§ **PROBLEM DESCRIPTION**
For this exercise, reproduce the records exactly as they stand and do not carry any images over.

::::::

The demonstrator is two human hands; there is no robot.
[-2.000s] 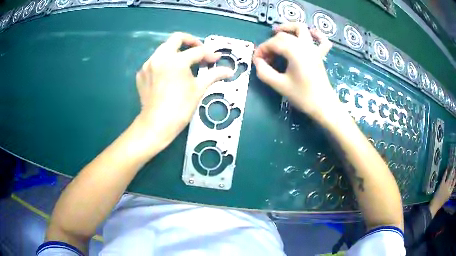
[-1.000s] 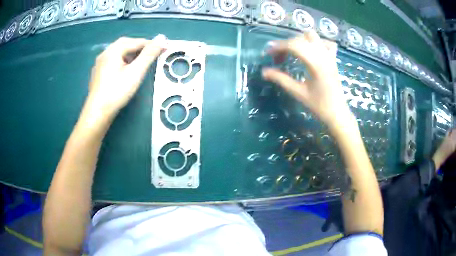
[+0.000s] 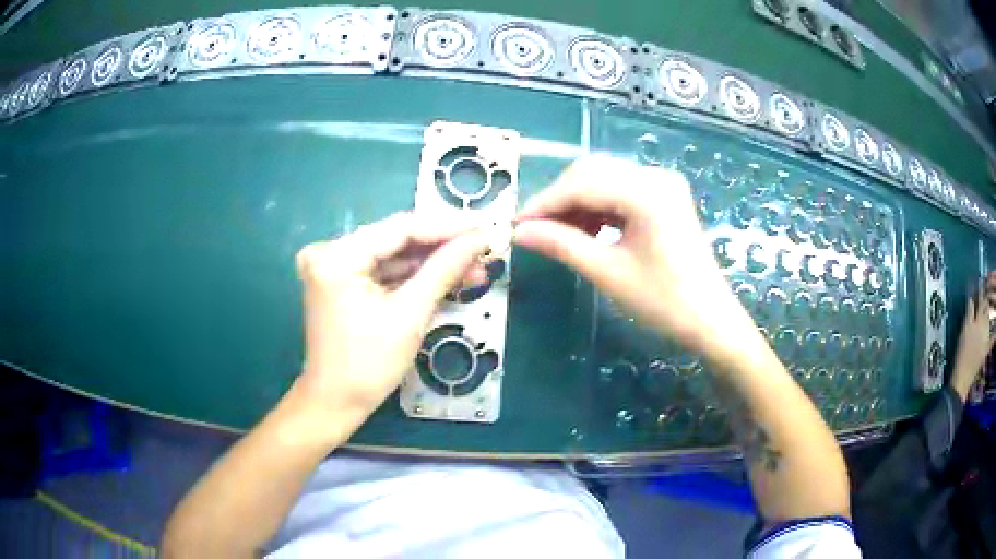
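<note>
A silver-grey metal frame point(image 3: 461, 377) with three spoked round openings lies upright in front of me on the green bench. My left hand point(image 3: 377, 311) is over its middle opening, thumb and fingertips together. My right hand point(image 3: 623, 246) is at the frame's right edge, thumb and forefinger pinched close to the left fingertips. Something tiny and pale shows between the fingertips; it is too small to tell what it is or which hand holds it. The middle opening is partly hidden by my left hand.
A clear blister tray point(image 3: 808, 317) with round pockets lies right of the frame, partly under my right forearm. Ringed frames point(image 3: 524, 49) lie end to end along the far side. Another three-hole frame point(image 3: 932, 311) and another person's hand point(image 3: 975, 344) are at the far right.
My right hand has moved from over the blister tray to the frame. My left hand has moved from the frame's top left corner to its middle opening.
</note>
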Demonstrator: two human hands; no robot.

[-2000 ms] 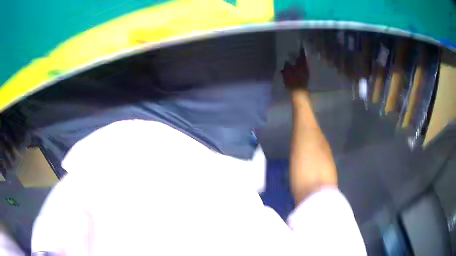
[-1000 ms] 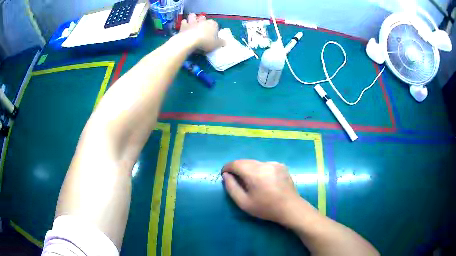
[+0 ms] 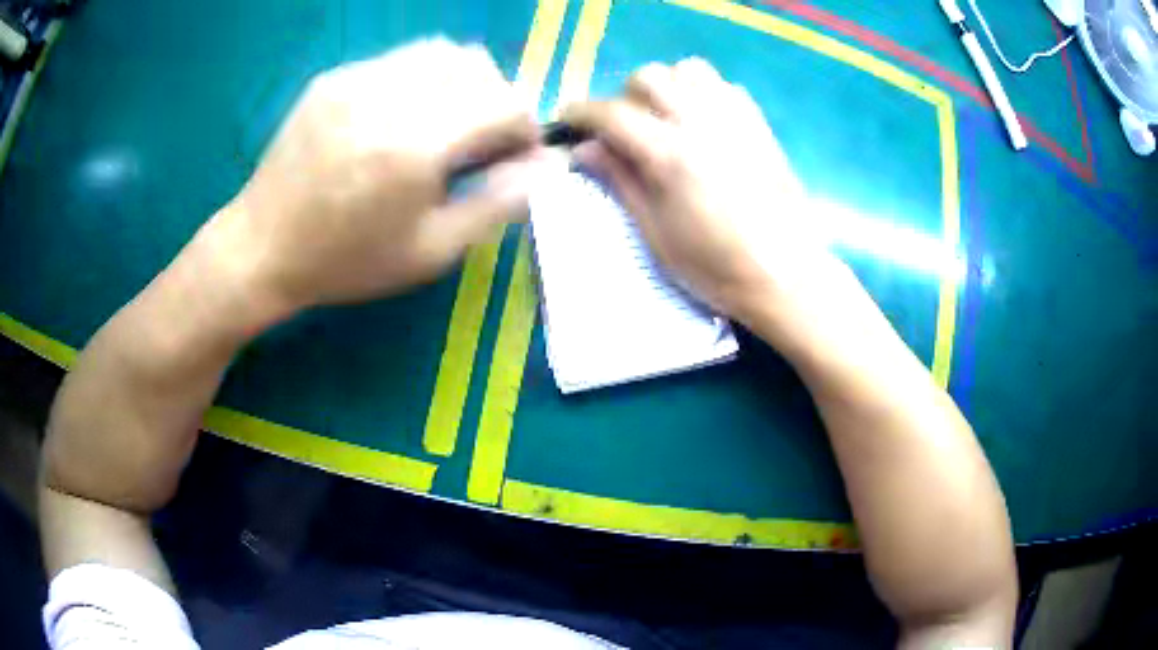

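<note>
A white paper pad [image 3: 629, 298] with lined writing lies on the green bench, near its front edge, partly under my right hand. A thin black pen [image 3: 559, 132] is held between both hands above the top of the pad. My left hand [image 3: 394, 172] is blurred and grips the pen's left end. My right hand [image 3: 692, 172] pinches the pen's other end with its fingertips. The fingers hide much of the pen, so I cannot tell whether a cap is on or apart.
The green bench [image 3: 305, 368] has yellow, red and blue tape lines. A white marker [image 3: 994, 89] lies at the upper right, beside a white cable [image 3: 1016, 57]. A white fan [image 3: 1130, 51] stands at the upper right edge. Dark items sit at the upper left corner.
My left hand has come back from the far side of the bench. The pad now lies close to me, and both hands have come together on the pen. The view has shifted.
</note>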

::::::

§ **EXERCISE ANSWER**
The demonstrator is two human hands; there is no robot.
[-2.000s] 
[-1.000s] 
[+0.000s] 
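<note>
A silver-grey metal frame point(image 3: 461, 377) with three spoked round openings lies upright in front of me on the green bench. My left hand point(image 3: 377, 311) is over its middle opening, thumb and fingertips together. My right hand point(image 3: 623, 246) is at the frame's right edge, thumb and forefinger pinched close to the left fingertips. Something tiny and pale shows between the fingertips; it is too small to tell what it is or which hand holds it. The middle opening is partly hidden by my left hand.
A clear blister tray point(image 3: 808, 317) with round pockets lies right of the frame, partly under my right forearm. Ringed frames point(image 3: 524, 49) lie end to end along the far side. Another three-hole frame point(image 3: 932, 311) and another person's hand point(image 3: 975, 344) are at the far right.
My right hand has moved from over the blister tray to the frame. My left hand has moved from the frame's top left corner to its middle opening.
</note>
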Demonstrator: two human hands; no robot.

[-2000 ms] 
[-1000 ms] 
[+0 ms] 

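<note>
A white paper pad [image 3: 629, 298] with lined writing lies on the green bench, near its front edge, partly under my right hand. A thin black pen [image 3: 559, 132] is held between both hands above the top of the pad. My left hand [image 3: 394, 172] is blurred and grips the pen's left end. My right hand [image 3: 692, 172] pinches the pen's other end with its fingertips. The fingers hide much of the pen, so I cannot tell whether a cap is on or apart.
The green bench [image 3: 305, 368] has yellow, red and blue tape lines. A white marker [image 3: 994, 89] lies at the upper right, beside a white cable [image 3: 1016, 57]. A white fan [image 3: 1130, 51] stands at the upper right edge. Dark items sit at the upper left corner.
My left hand has come back from the far side of the bench. The pad now lies close to me, and both hands have come together on the pen. The view has shifted.
</note>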

This exercise has nothing more to it.